西鉄が電気バスを初公開 福岡市東区で営業運転へ
記事 INDEX
- 福岡市内で電気バスが営業運転
- 中古バスにバッテリーを搭載
- 電気バスは"西鉄初"ではない
西日本鉄道(福岡市)は2月6日、福岡市東区のアイランドシティ自動車営業所で、営業運転で使用する電気バスを報道陣に公開しました。2月12日から、アイランドシティと西鉄千早駅の間で運行を開始します。
中古車両を電気バスに改造
西鉄によると、低炭素社会の実現に向けた取り組みの一環として導入。朝夕の通勤ラッシュ時には路線バスとして運行し、昼間は車両に蓄えた電気を営業所に供給して電気料金の削減につなげます。
営業運転を始める電気バスは、路線バスとして使用していた車両を改造したものです。車両後部にあったエンジンをモーターやリチウムイオンバッテリーに交換。エンジン車に比べて静音性が高く、歩行者や自転車に気づかれにくいため、接近して衝突しそうになると警報音で運転士に危険を知らせる安全装置を取り付けています。
車体は金色で「ECO」の文字が施された特徴的なデザインで、車両後部には「SDGs(持続可能な開発目標)」のロゴも入っています。

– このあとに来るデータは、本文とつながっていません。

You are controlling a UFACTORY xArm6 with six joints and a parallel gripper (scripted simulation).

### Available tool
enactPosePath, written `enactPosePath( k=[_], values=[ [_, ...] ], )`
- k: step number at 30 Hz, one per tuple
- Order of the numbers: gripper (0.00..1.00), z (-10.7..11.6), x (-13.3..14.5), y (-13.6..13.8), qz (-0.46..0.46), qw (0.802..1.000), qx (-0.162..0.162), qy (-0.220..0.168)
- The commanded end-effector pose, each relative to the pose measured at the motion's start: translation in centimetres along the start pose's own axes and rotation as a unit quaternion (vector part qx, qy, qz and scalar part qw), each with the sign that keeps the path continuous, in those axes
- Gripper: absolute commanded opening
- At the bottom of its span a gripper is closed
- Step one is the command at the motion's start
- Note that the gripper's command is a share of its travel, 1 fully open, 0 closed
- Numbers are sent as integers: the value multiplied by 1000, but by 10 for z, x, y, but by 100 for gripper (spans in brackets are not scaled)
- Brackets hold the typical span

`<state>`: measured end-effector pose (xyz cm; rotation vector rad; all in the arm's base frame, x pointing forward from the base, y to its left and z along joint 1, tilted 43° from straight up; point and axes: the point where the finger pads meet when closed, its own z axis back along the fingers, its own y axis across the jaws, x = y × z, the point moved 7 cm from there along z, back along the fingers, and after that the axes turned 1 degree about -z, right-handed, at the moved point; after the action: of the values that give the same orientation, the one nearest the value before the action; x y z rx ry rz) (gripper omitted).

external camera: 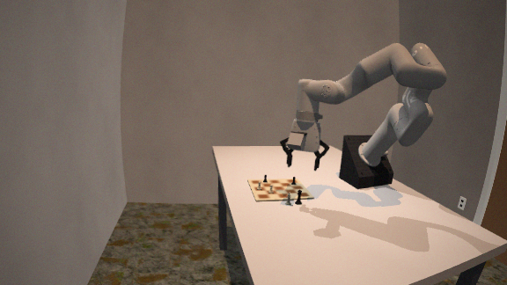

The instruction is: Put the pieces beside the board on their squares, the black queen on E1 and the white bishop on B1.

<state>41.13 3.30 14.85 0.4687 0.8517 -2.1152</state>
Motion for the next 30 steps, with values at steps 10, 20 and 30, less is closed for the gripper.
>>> enactPosePath(
  k=[10,20,30],
  values=[
    [100,-8,0,0,-341,940,7,-1],
    [100,-9,-1,-1,-537,844,10,-1],
    [42,-9,-3,1,-693,720,18,-20]
  ],
)
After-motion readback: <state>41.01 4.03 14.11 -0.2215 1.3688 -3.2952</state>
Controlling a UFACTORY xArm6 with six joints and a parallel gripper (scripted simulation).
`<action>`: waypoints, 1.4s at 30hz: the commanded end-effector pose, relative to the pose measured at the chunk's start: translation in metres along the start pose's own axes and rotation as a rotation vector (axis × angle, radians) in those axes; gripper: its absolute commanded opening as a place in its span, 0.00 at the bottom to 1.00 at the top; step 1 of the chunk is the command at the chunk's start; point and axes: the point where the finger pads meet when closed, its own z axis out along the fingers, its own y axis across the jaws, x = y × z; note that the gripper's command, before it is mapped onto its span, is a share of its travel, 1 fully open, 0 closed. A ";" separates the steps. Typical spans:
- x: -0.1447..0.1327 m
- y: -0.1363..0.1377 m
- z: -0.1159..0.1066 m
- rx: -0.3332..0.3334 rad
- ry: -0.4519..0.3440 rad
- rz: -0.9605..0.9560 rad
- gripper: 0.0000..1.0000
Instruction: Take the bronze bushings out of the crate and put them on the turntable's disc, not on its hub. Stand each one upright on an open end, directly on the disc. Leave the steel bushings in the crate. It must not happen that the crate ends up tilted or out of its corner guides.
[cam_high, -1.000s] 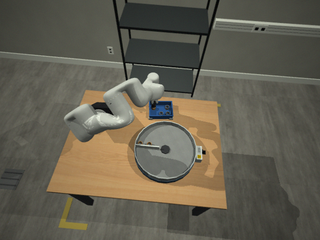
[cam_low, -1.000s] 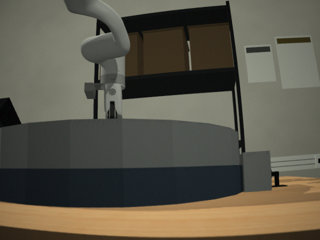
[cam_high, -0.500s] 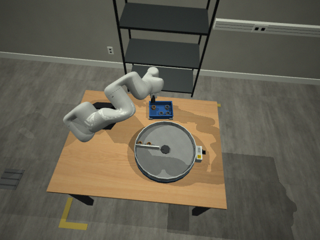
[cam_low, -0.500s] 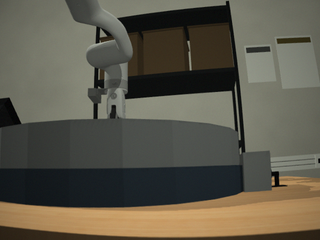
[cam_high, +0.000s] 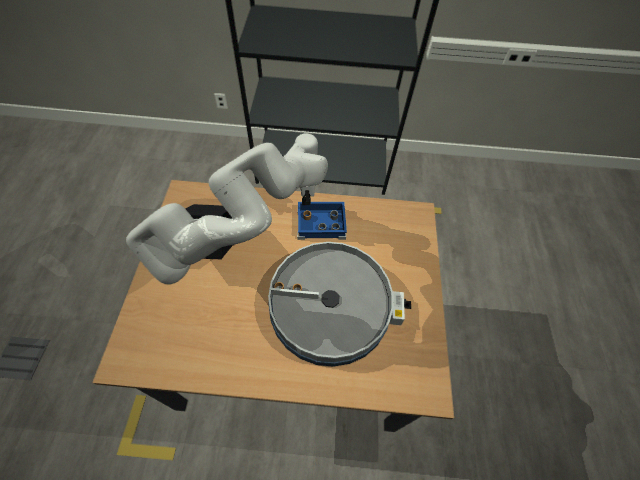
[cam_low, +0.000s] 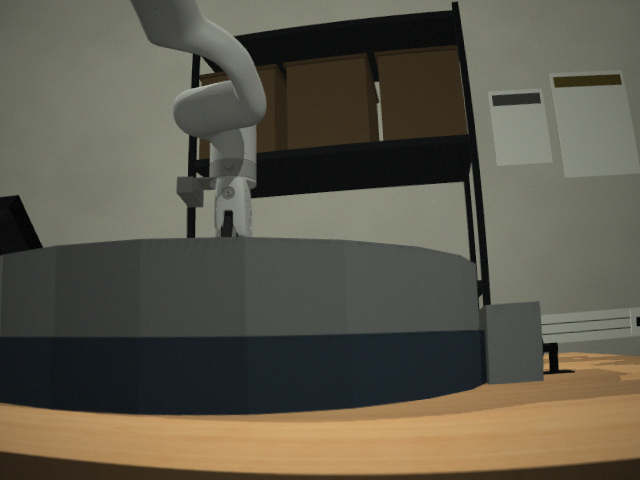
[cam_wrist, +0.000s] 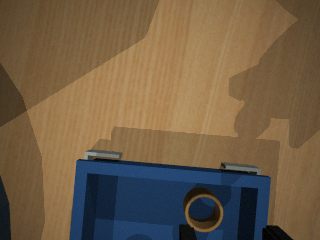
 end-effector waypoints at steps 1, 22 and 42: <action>-0.002 0.001 -0.002 -0.003 -0.004 0.002 0.41; -0.002 0.001 0.015 -0.003 -0.004 0.002 0.41; -0.003 0.001 0.064 -0.003 -0.004 0.002 0.41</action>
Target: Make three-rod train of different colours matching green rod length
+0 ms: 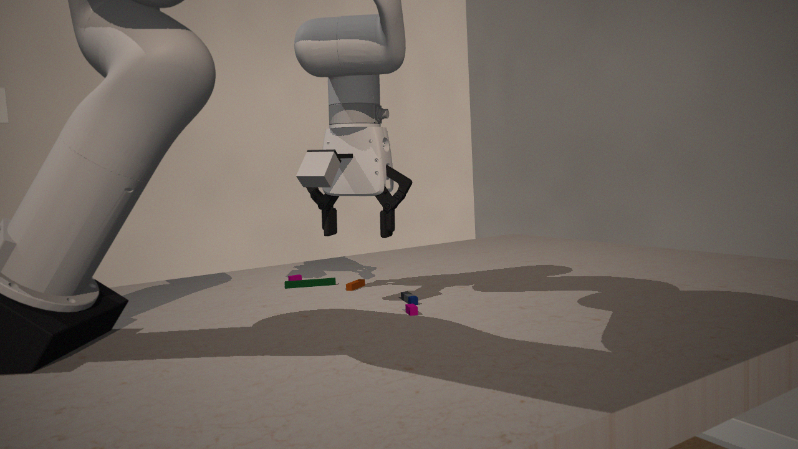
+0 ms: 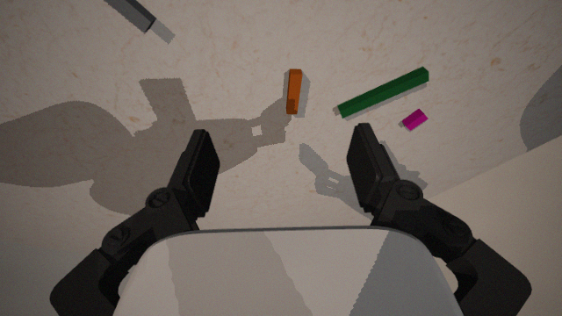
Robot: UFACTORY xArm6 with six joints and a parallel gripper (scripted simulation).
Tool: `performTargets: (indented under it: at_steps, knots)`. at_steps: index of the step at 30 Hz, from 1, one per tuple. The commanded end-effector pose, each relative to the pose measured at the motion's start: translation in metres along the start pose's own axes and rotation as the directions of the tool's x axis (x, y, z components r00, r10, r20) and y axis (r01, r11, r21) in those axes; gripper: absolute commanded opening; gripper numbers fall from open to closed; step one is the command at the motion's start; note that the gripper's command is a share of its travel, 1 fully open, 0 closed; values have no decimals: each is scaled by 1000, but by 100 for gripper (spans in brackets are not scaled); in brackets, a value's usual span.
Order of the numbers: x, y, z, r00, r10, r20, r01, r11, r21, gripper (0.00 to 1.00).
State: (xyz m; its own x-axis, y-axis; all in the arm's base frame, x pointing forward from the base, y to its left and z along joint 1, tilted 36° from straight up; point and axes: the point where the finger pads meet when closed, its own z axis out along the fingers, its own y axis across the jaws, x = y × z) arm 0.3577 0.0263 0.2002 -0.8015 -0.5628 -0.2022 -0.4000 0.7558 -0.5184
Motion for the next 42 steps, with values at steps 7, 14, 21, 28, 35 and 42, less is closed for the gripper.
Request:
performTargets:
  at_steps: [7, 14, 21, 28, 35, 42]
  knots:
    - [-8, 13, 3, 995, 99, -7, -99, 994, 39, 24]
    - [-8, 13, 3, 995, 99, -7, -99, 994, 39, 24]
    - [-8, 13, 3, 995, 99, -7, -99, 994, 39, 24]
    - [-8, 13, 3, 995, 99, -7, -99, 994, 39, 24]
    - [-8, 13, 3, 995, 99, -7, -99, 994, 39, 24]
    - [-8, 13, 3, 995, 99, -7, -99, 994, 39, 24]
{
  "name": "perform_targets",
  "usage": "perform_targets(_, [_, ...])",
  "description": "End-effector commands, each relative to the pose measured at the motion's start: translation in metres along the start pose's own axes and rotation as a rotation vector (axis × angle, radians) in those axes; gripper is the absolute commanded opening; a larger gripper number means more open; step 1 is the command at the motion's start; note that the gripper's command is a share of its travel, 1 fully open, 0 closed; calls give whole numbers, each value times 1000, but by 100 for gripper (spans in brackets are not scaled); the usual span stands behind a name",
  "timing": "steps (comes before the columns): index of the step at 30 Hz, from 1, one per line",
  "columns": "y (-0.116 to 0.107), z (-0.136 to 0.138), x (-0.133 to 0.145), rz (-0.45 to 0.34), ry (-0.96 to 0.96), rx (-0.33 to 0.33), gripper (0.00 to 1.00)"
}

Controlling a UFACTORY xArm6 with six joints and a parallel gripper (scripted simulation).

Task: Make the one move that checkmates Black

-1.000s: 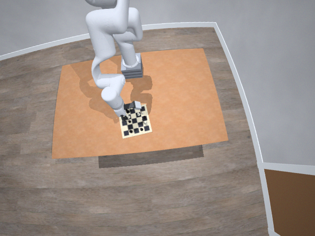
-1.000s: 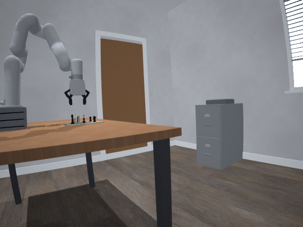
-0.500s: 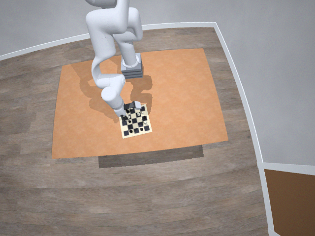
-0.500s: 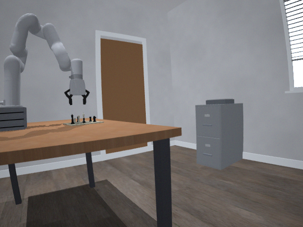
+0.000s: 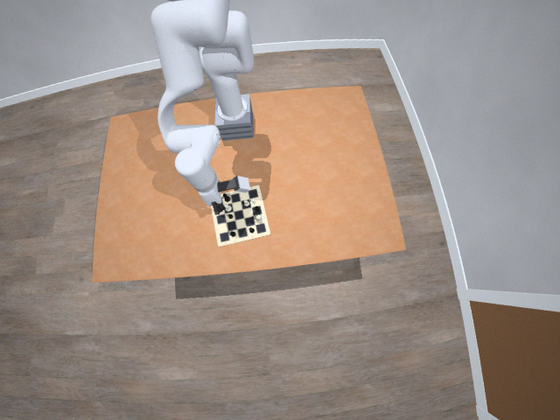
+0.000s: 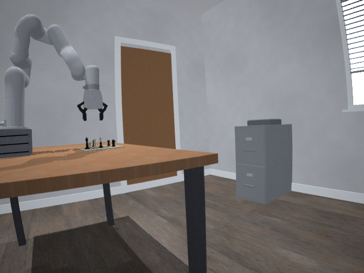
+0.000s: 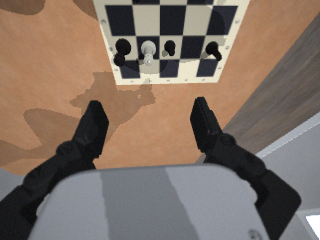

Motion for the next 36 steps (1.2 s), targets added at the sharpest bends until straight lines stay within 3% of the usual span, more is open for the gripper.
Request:
perform_targets(1, [-19, 1, 0, -1, 0, 3, 100])
perform_targets(11, [-35, 1, 0, -1, 0, 3, 100])
perform_targets(36, [-35, 1, 0, -1, 0, 3, 100])
Point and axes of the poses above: the point where the finger pads meet when closed, its own y axis out along the fingers, its own z axis across the jaws, x = y × z, the point moved 10 cm from there along -y, back along the fingers
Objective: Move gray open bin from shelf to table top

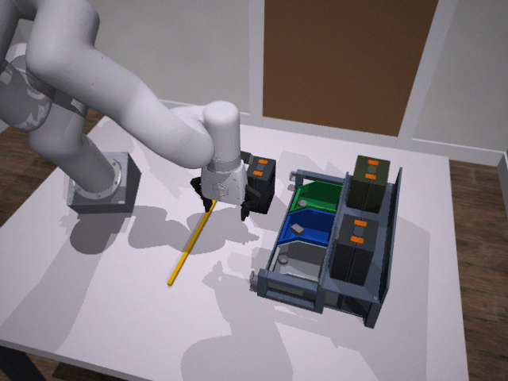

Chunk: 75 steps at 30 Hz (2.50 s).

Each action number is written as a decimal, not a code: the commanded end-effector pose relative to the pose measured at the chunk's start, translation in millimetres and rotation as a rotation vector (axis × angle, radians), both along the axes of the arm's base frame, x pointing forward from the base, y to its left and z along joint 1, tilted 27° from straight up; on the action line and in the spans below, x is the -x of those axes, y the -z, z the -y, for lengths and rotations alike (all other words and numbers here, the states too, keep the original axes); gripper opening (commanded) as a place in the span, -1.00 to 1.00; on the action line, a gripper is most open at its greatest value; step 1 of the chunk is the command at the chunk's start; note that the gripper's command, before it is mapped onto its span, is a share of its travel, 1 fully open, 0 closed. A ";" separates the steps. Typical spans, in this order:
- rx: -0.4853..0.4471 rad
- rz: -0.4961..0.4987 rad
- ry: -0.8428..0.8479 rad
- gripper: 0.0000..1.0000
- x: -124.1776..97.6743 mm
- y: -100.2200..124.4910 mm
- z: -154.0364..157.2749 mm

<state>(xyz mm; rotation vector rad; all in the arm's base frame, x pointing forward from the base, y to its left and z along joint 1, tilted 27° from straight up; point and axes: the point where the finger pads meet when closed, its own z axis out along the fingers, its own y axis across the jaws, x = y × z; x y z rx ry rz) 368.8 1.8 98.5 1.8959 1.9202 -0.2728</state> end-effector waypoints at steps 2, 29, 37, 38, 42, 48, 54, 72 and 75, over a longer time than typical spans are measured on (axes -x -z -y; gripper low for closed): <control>-0.001 0.003 -0.001 1.00 -19.8 -6.5 4.1; -0.001 0.004 -0.001 1.00 -98.4 -29.3 23.6; -0.001 0.004 -0.001 1.00 -128.4 -38.0 30.9; -0.001 0.004 -0.001 1.00 -138.7 -41.0 33.4; -0.001 0.004 -0.001 1.00 -149.0 -44.0 35.9; -0.001 0.004 -0.001 1.00 -149.0 -44.0 35.9; -0.001 0.005 -0.001 1.00 -144.2 -42.7 34.7; -0.001 0.005 -0.001 1.00 -137.4 -40.7 33.1; -0.001 0.005 -0.001 1.00 -136.4 -40.4 32.8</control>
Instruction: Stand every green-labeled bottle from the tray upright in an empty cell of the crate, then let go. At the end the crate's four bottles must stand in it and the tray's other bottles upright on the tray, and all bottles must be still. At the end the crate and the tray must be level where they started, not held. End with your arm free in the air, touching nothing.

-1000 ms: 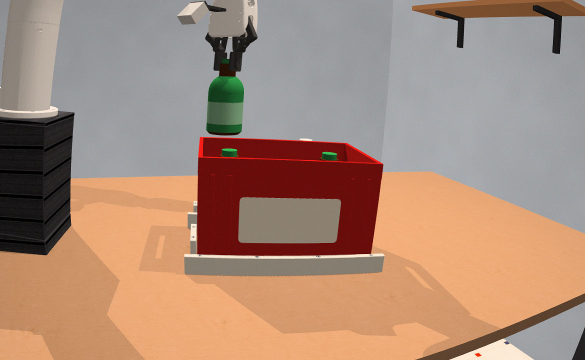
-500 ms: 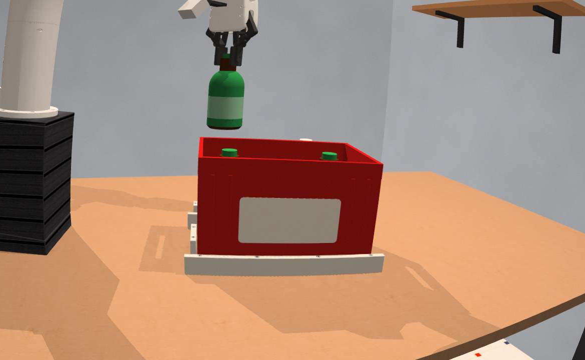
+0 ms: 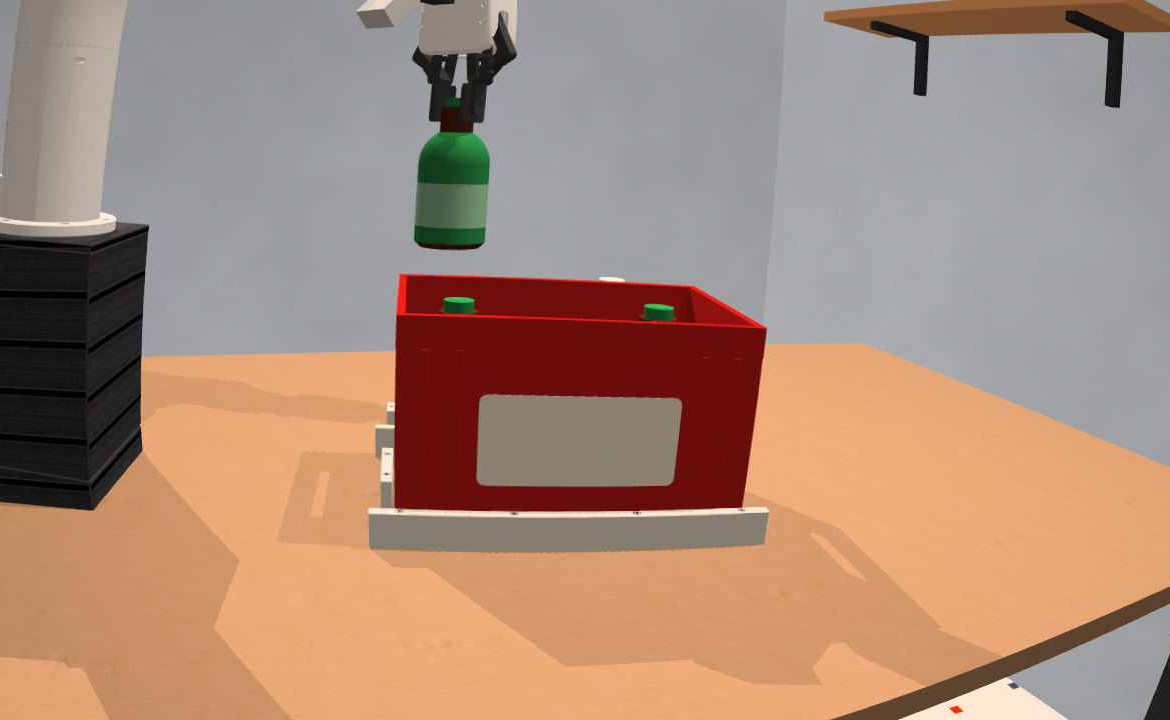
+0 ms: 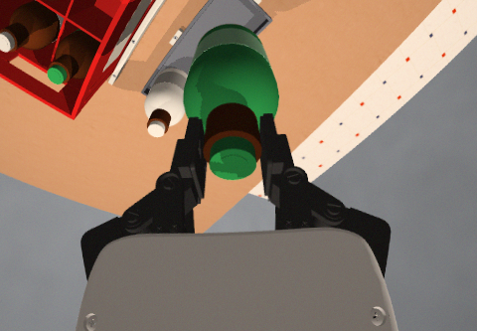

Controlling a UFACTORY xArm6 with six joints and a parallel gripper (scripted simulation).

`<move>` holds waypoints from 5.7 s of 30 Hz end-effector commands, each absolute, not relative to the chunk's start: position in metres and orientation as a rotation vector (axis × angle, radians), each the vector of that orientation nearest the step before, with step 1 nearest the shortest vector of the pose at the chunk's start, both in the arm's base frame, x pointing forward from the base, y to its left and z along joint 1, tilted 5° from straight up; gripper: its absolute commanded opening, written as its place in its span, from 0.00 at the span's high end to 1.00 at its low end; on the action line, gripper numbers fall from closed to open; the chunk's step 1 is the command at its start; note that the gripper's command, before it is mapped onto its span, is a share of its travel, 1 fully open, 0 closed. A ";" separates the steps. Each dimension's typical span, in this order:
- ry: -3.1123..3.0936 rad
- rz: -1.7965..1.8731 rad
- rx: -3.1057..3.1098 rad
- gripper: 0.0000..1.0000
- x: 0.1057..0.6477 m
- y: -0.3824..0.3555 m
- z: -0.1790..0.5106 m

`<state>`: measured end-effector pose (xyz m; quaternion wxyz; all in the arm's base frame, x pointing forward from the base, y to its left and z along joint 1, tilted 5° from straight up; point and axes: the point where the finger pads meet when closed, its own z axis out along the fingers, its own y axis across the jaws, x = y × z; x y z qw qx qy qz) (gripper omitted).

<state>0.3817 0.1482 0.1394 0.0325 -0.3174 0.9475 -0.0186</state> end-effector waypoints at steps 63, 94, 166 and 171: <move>2.913 -0.057 -0.976 1.00 0.396 0.114 0.143; 2.913 -0.057 -0.976 1.00 0.416 0.057 0.145; 2.913 -0.057 -0.976 1.00 0.447 -0.028 0.149; 2.913 -0.057 -0.976 1.00 0.447 -0.028 0.149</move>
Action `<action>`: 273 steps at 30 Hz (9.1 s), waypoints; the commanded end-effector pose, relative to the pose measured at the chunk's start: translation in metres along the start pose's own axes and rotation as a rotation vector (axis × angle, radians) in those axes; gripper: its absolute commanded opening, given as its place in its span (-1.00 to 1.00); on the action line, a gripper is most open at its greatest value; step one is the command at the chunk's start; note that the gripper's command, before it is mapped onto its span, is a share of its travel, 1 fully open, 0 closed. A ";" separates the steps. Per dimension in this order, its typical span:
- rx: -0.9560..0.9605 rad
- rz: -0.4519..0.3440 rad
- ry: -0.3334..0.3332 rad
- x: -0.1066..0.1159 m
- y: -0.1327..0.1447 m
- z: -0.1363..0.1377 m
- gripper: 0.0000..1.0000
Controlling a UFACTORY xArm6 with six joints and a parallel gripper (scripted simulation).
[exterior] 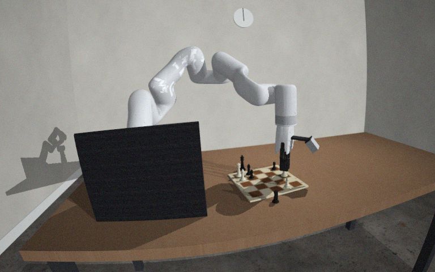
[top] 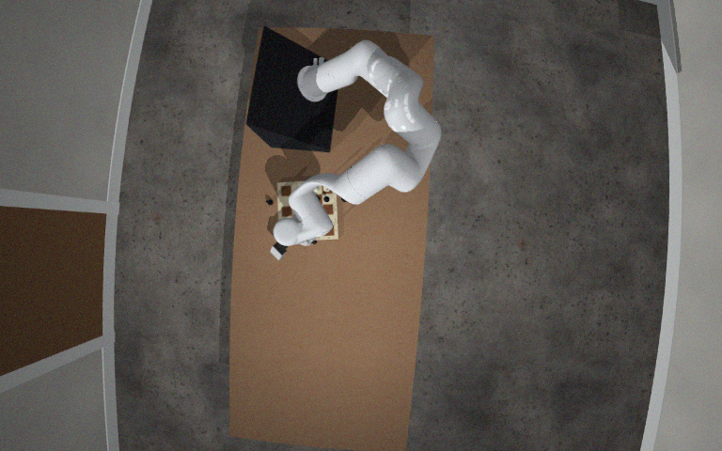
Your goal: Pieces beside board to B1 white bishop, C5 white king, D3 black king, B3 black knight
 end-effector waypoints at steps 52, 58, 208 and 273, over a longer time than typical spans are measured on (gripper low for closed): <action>0.001 0.004 0.000 0.074 -0.001 0.000 -0.16; 0.001 0.004 0.000 0.090 -0.001 0.000 -0.16; 2.852 0.001 0.005 0.082 0.169 -0.061 -0.16; 2.852 0.001 0.005 0.038 0.170 -0.060 -0.16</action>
Point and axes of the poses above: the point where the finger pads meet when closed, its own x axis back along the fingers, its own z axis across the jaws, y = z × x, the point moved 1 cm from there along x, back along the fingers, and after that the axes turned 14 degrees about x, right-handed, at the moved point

バスの改造費や充電設備の設置費などを含む総事業費は6800万円で、そのうち2400万円を国が補助しています。
静かでスムーズ。でも課題も
試乗すると、エンジン特有の振動はなく、加速もスムーズでした。車両は電気を供給する電源車両としても使用でき、一般家庭10日分の電気を蓄えられます。スマートフォンなら1万5000台をフル充電できるそうです。
一方で、課題もあります。西鉄が運行している路線バスは1日平均150キロを走ります。今回導入する電気バスは、フル充電しても走行可能距離が90キロにとどまります。西鉄は「電気バスを増やすためには走行距離を伸ばす技術的な課題の解決が必要」と話しています。
電気バスが"西鉄初"ではない理由
西鉄が電気バスを運行するのは初めてではありません。燃料不足の影響により、1950年頃まで電気バスを運用していました。当時は鉛蓄電池を搭載したそうです。今回は環境対策として導入するもので、経緯は全く異なりますが、西鉄の担当者は「そういう理由で"西鉄初の電気バス"と言わないよう釘を刺されています」と話していました。